Reproduce the section of the listing that begins at the line containing "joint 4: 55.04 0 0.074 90" and finishes at the line containing "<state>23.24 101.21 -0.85". Include both end lines and nothing beyond them.

EXTRACTED DATA:
= Beginning of Section =
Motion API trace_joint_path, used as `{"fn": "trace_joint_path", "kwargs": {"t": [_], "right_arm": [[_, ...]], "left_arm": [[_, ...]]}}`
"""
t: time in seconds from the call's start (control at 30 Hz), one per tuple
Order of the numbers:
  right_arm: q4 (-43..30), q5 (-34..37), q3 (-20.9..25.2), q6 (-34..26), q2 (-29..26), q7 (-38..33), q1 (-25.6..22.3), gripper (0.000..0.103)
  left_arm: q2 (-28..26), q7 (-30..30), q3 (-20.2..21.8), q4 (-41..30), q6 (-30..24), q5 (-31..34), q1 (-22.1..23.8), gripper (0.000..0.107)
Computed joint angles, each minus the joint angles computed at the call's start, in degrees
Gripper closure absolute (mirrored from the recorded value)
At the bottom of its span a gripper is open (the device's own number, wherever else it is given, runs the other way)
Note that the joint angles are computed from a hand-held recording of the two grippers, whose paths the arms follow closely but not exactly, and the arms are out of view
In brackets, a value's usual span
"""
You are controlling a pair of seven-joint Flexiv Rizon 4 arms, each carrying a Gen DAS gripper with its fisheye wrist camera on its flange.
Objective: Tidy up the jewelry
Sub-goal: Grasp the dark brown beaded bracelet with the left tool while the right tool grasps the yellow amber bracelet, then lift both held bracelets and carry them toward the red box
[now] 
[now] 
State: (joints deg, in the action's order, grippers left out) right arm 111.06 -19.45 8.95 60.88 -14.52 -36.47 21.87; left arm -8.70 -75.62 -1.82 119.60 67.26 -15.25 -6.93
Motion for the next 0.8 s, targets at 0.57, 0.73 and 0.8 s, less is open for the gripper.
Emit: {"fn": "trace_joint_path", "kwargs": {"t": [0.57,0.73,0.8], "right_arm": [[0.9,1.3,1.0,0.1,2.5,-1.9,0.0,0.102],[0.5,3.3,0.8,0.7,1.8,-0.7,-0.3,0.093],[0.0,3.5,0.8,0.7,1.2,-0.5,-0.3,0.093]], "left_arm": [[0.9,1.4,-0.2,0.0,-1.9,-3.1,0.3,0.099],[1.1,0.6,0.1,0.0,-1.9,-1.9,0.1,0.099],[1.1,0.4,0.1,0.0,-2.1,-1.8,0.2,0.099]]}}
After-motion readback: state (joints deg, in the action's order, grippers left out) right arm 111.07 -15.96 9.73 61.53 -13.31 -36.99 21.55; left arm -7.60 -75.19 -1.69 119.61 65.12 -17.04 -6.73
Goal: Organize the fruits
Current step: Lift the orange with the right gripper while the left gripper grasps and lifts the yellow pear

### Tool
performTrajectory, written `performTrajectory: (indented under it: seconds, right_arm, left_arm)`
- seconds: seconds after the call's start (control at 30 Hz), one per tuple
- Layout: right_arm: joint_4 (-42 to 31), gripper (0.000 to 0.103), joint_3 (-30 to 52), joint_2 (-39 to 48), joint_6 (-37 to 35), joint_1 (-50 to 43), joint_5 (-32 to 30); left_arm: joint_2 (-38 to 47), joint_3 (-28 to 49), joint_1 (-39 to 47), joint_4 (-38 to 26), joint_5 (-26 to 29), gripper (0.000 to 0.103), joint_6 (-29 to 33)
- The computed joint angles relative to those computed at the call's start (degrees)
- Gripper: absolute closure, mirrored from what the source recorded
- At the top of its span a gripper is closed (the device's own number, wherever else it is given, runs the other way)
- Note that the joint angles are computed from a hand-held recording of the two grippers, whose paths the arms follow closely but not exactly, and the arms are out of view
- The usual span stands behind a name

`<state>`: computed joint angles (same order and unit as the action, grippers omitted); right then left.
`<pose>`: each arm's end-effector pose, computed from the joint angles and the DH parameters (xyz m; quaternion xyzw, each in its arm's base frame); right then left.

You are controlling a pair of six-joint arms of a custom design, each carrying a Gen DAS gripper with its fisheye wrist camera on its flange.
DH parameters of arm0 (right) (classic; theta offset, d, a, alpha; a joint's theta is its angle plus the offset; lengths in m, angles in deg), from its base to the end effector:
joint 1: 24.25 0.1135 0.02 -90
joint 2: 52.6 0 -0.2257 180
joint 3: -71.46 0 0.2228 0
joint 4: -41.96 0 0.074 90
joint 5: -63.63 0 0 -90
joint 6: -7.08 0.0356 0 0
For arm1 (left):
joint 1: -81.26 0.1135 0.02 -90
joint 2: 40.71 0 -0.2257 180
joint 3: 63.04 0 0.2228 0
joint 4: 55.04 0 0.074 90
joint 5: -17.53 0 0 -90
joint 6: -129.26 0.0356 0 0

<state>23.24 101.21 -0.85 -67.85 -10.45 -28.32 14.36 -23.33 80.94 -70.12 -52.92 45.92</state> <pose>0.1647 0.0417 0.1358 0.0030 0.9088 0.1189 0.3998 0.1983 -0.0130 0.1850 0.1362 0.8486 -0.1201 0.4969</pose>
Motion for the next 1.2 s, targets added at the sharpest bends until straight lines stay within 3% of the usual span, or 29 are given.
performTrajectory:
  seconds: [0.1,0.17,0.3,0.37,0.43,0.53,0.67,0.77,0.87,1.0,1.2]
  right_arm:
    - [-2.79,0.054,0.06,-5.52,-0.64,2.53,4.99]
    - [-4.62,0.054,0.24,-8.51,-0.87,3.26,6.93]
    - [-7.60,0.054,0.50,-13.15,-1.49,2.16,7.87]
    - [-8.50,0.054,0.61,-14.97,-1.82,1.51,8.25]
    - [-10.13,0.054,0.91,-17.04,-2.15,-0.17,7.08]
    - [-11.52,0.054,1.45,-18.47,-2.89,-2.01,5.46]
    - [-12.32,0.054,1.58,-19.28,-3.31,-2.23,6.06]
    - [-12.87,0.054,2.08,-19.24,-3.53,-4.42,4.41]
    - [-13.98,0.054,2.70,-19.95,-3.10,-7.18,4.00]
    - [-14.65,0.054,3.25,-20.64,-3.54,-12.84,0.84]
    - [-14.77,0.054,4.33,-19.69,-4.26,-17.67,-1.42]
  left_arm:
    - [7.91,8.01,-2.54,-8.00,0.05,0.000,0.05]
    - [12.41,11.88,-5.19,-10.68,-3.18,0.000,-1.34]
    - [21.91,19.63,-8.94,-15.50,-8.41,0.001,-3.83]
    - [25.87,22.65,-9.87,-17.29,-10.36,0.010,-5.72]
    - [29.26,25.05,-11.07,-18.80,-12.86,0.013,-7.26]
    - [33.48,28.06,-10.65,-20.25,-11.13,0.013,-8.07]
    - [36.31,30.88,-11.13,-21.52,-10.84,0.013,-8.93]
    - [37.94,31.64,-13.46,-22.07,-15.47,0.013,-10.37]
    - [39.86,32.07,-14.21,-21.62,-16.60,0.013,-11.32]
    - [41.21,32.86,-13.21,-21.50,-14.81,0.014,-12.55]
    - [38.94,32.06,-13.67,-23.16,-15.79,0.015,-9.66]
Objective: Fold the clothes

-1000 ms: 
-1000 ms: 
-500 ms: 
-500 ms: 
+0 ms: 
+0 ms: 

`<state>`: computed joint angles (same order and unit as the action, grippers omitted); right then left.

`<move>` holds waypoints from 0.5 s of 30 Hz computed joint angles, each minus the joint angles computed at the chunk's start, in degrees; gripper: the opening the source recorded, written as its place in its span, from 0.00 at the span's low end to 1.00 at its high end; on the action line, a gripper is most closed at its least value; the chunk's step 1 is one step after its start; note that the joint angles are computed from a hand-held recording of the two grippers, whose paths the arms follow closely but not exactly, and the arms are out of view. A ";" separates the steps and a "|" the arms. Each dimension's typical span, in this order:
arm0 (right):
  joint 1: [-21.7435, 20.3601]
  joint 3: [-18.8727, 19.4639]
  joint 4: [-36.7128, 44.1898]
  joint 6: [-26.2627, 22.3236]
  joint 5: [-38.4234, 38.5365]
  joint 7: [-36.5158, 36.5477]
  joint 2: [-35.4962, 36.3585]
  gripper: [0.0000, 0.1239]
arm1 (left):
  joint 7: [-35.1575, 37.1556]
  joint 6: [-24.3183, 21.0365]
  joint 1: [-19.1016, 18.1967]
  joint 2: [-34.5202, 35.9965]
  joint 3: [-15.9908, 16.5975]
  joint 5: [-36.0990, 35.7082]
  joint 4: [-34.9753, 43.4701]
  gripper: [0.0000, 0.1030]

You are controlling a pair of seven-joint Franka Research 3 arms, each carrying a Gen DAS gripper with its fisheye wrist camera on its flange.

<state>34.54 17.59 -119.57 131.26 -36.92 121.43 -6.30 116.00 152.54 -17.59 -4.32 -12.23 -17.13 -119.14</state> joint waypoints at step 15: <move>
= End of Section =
SOLUTION BELOW:
joint 4: 55.04 0 0.074 90
joint 5: -17.53 0 0 -90
joint 6: -129.26 0.0356 0 0

<state>23.24 101.21 -0.85 -67.85 -10.45 -28.32 14.36 -23.33 80.94 -70.12 -52.92 45.92</state> <pose>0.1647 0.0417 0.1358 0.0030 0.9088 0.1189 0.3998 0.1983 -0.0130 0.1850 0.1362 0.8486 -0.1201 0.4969</pose>

The output is complete.